Uno degli animali più refrattari all’acqua accede al ruolo di protagonista in un film che lavora sui contrasti con grande consapevolezza e maestria. Ci troviamo di fronte ad una totale assenza di parole (torneremo sul tema dell’antropomorfizzazione nei film di animazione con animali) ma con un sonoro di straordinaria qualità che in più di un’occasione si vede cedere il passo dal soundtrack musicale magnificando l’accuratezza della sua elaborazione. Forse il paragone potrà sembrare irriverente ma siamo al livello di Platoon di Oliver Stone, non a caso vincitore dell’Oscar per il miglior sonoro.

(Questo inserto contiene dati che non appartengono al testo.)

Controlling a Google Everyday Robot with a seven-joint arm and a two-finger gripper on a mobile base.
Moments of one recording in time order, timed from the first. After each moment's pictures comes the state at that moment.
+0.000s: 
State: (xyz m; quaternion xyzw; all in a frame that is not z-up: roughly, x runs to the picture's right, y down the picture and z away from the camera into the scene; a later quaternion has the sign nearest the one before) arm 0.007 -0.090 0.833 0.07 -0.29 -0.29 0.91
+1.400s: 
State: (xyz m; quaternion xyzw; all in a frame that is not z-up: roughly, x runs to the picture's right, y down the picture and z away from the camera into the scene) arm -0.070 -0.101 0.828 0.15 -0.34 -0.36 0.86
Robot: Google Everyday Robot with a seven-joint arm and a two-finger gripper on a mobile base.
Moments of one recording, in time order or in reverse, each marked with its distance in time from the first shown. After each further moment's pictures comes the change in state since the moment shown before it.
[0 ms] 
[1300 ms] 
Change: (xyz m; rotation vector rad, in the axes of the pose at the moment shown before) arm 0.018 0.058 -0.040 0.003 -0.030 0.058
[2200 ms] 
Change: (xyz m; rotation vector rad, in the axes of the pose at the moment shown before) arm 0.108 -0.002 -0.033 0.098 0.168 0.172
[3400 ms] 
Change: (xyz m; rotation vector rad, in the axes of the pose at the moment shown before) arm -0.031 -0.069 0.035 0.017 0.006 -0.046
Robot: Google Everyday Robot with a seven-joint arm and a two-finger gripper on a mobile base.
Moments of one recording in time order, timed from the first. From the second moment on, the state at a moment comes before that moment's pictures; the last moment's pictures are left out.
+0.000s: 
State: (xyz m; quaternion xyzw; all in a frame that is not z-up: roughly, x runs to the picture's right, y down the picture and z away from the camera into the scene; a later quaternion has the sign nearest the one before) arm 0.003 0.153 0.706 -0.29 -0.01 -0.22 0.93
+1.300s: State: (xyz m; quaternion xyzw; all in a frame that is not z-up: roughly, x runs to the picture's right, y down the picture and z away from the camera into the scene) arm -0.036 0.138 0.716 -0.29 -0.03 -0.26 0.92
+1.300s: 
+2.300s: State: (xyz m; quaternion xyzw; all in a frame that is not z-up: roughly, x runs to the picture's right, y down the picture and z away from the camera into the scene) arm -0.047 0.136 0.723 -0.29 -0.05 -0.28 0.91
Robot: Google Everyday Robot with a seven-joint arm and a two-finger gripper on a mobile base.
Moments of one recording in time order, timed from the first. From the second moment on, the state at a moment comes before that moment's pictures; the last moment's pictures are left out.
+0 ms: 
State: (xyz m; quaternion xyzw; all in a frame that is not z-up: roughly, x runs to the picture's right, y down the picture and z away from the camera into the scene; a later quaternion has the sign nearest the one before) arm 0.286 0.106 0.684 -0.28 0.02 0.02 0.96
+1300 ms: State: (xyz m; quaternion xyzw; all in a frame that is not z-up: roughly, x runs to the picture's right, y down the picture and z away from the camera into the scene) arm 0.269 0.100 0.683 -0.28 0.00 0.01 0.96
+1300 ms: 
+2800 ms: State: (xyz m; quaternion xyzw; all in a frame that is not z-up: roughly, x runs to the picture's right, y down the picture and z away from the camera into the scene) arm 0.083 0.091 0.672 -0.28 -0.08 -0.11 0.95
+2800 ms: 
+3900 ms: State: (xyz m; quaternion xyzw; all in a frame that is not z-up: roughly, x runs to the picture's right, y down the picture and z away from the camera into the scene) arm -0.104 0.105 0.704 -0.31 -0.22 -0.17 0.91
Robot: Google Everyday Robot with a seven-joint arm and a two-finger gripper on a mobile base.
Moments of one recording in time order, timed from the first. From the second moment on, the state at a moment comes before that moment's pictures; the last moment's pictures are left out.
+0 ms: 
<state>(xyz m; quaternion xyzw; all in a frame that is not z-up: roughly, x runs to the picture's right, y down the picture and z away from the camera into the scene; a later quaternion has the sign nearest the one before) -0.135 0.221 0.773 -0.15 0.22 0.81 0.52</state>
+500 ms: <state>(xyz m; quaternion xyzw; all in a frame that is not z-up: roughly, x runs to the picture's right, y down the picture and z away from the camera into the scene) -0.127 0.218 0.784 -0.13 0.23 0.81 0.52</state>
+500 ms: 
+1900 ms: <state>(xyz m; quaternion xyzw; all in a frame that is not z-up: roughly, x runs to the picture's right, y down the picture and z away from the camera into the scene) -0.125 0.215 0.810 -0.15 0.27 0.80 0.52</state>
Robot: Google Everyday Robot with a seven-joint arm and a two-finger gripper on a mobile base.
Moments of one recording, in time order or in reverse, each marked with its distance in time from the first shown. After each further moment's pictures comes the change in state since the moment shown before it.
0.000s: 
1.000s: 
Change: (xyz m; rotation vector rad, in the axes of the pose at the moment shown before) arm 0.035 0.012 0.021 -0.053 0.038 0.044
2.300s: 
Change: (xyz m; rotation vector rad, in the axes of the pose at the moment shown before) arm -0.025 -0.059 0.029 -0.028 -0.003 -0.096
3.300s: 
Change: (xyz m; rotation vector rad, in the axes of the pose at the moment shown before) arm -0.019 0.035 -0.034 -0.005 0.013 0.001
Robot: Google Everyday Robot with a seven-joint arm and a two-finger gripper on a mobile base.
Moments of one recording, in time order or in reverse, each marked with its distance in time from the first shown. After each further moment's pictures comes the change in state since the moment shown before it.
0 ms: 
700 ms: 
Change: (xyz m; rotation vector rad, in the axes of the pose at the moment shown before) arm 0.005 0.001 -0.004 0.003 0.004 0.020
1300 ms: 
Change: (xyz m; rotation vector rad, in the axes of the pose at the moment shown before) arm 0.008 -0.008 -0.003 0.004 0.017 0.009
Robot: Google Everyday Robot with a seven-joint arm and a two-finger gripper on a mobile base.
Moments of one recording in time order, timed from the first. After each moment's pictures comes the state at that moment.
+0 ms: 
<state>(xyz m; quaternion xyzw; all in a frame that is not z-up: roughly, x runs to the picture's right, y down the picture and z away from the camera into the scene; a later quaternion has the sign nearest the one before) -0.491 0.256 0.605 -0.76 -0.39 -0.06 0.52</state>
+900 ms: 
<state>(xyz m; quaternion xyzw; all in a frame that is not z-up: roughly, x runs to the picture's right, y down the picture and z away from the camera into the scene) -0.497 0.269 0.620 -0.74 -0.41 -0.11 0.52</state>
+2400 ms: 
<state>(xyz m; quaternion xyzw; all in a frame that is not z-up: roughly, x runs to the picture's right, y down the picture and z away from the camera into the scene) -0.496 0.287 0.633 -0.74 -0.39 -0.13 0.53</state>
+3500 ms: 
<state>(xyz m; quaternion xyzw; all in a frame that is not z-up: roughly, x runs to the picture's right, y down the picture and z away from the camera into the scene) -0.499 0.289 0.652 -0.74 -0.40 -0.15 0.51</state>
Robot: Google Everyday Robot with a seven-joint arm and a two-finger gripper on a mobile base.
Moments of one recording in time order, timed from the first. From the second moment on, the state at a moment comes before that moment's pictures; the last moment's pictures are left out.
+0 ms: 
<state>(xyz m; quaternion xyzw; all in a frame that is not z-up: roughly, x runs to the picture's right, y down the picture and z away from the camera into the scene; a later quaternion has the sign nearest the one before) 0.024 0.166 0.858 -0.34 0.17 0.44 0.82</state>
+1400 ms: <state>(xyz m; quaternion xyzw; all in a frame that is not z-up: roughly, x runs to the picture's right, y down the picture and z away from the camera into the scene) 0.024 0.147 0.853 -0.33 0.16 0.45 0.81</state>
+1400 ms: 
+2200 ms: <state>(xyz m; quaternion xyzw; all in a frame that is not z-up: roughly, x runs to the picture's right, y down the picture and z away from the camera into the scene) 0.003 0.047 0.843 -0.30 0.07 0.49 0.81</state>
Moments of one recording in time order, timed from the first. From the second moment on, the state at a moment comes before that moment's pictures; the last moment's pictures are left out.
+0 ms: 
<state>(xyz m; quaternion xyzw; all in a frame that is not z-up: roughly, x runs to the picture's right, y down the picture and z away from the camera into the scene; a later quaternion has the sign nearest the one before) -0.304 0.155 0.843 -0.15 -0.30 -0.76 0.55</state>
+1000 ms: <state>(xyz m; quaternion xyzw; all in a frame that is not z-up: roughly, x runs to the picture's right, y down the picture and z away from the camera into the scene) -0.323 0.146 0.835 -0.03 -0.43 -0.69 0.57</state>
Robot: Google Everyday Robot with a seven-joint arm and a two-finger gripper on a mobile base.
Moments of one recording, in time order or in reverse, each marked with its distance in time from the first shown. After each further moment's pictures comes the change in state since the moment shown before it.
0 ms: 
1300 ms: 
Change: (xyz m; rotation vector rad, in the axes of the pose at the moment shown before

Non solo per quanto riguarda i suoni d’ambiente ma anche per quanto attiene agli animali che, appunto, non si comportano come esseri umani (fatta salva l’eccezione del controllo, a un certo punto, del timone della barca).
Se la grafica di alcuni di loro, in particolare del capibara, può risultare un po’ troppo semplificata il contesto ambientale è proposto con quella cura estrema che alimenta al contempo il senso di tragedia irreversibile, l’onirismo (che diviene esplicito in una scena con il gatto e il volatile) e una poeticità che pervade lo schermo. Lo spettatore non solo finisce con l’aderire a ciò che il gatto fa ma anche con il suo pensiero in un film che mostra un percorso mai scontato di collaborazione (si veda in proposito la reazione di alcuni dei cani poco prima della conclusione) dove però non ci sono vincitori trionfanti. L’essere umano non è sopravvissuto, non si sa a quale altra catastrofe che ha preceduto quella in corso. Ha lasciato le sue tracce negli oggetti, siano essi statue siano edifici ormai vuoti e pronti per essere sommersi dalle acque od oggetti come lo specchio tanto amato dal lemure.
Zilbalodis non ha bisogno di eroismi. Il sottotitolo con cui il film è uscito in Francia (Le chat qui n’avait plus peur de l’eau) è di fatto deviante. Non si tratta di un superamento di un ostacolo come si fosse in una gara con se stessi. Si tratta di una necessità finalizzata alla sopravvivenza in un contesto che ci ammonisce sul futuro prossimo venturo elevando a valore la forza del gruppo senza però mai negare l’apporto delle singole individualità. Zilbalodis è uno di quei registi (purtroppo non numerosissimi) che non pretendono di spiegare tutto. Vuole che lo spettatore intervenga con la propria immaginazione o creatività a sviluppare i raccordi e a fare ipotesi sul non detto. Va ringraziato anche per questo.